En este contexto y sobre este problema (el de la imagen norteamericana-europea de Hitler) es que aparece la película de Hirschbiegel La caída. Una película donde, a contrapartida de la imagen tradicional, nos muestra el "lado humano" de Hitler, relatando la experiencia de la derrota de la guerra desde el punto de vista de Hitler en su bunker bajo tierra de Berlín, los últimos días antes de que lleguen los rusos. Invirtiendo la imagen clásica en la que Hitler es el hombre más malvado de la historia, Hirschbiegel nos muestra un Hitler romántico, sincero, idealista, que sueña con la expansión del nacionalsocialismo hacia todos los rincones del mundo. Un Hitler tierno con los animales y con los niños, respetuoso y honorable, que aborrece las traiciones. Es decir, Hirschbiegel hace todo lo que no ha hecho el cine norteamericano: desfetichiza el mal encarnado en el imaginario de la figura de Hitler. Pero ¿ha qué costo realiza este procedimiento?

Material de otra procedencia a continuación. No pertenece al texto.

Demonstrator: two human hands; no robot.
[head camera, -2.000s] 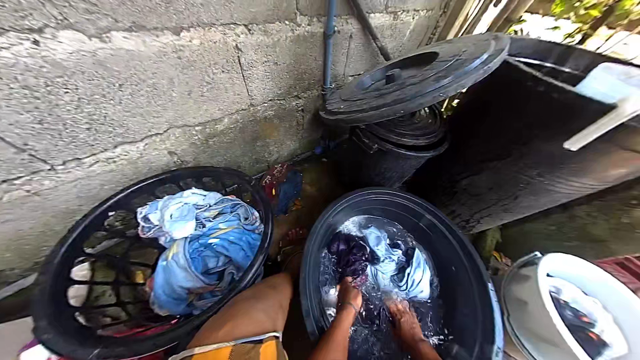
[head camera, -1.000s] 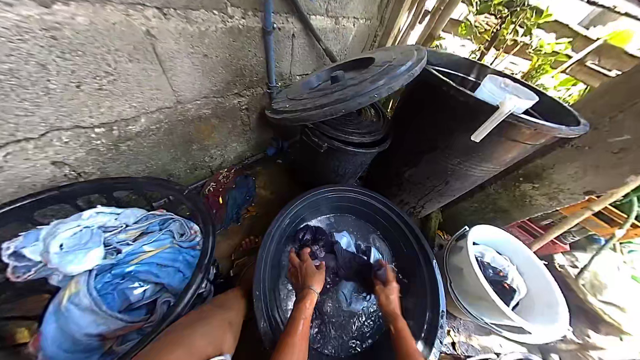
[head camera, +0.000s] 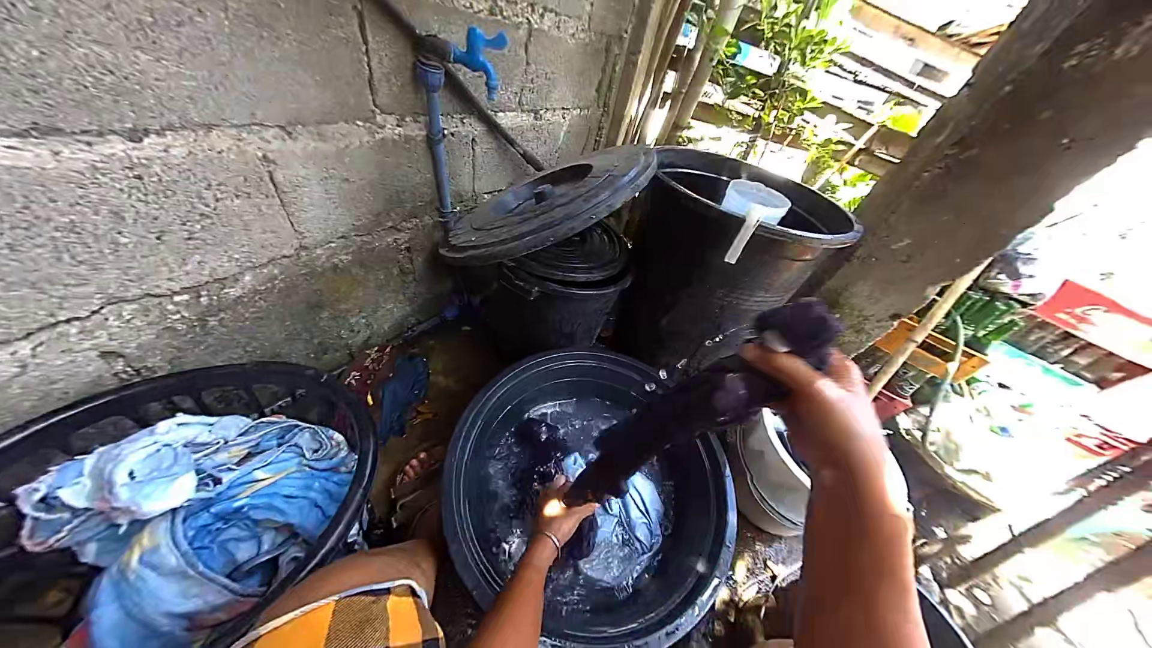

Bajo este intento de mostrar al verdadero Hitler -al Hitler mostrado desde sí mismo- Hirschbiegel cae en el otro extremo de la mistificación: aquella que no muestra la consecuencia de la empresa nazi de construcción política de la matanza de millones de seres humanos. Salimos de un fetiche para entrar en otro. Mientras que el cine tradicional se encarga de fetichizar a Hitler para ponerlo como la causa de todos los males, La caída se encarga de excomulgar el alma de Hitler. Como bien señala Wim Wenders, Hirschbiegel cumple el último deseo de Hitler: que quemen su cuerpo inerte para que ni los yanquis ni los rusos lo encuentren y lo exhiban como presa. La película, dirán quizá, no busca mostrar los campos de concentración y todo lo que ya nos mostraron los yanquis. Claro, de eso se trata; de no mostrar lo que bajo esta nueva imagen de Hitler aparecería como contradictorio, puesto que lo que hace Hirschbiegel es resolver todas las contradicciones del proyecto nazi en las buenas intenciones de un romántico idealista.

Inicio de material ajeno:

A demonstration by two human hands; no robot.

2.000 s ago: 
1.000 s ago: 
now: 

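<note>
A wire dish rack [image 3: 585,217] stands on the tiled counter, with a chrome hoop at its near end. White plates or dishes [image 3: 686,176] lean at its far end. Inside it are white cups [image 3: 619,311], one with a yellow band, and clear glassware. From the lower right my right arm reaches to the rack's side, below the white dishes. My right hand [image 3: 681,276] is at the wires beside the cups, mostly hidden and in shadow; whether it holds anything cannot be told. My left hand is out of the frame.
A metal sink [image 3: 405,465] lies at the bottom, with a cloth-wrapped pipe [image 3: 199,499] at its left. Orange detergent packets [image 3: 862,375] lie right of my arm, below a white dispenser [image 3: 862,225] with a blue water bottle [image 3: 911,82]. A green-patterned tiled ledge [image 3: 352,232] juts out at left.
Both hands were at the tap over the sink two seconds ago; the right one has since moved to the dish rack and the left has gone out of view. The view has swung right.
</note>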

En los medios de comunicación argentinos, La caída tuvo un recibimiento bastante bueno, resaltando su carácter "polémico", "atrevido" y "desafiante". Pero, ¿cuán desafiante y atrevida es una película que busca alimentar una imagen humana del dirigente político que comandó unas de las avanzas más brutales del capitalismo sobre los pueblos de Europa y Rusia, que implementó la esclavitud y la explotación en vastas regiones controlados por sus tropas?. ¿Es posible condecorar a Hirschbiegel con los honores de "polémico y desafiante"?.

Como ensayo del pensamiento: me gustaría ver la reacción de los mismos que hoy aplauden esta película si en lugar de Hitler estuviera Videla, y en lugar de los últimos días en el bunker de Berlín, las negociaciones que la Junta Militar realizó con Alfonsín antes de las elecciones. Me gustaría ver como algún director argentino (”polémico y desafiante") nos muestra a la Junta Militar retirándose del gobierno del Estado argentino con el espíritu romántico de Hitler horas antes de quitarse la vida a diez metros bajo tierra. ¿Qué interés puede tener mostrar el "rostro humano" de un conjunto de militares que se dedicó durante años a fusilar y desaparecer sistemáticamente a una generación de compañeros militantes? ¿Qué interés puede tener sino el de producir un bello encantamiento estético para aplacar el alma? ¿Será necesario, como me dicen, que esto suceda para dejar de fetichizar la historia contada de la última dictadura militar?... ¿Es "sano e interesante" pensar a la Junta Militar desde el punto de vista de la Junta Militar? Seguramente no: esa hubiese sido la tarea que la Junta Militar habría realizado si hoy viviéramos bajo su mando. Pero como "vivimos en democracia" la historia la escribieron quienes conciliaron con la Junta y nos repitieron durante años que nunca más volvería a suceder, como si la última dictadura fuese una excepción (como nos presentan a Hitler) y las contradicciones en pugna de la sociedad nunca más se volvieran a tensar. Esperemos que nunca más nos digan nunca más y que Hitler y todos los males de la historia sean absorbidos por la historia y no por los relatos que hacen de la historia un fetiche "desafiante y polémico".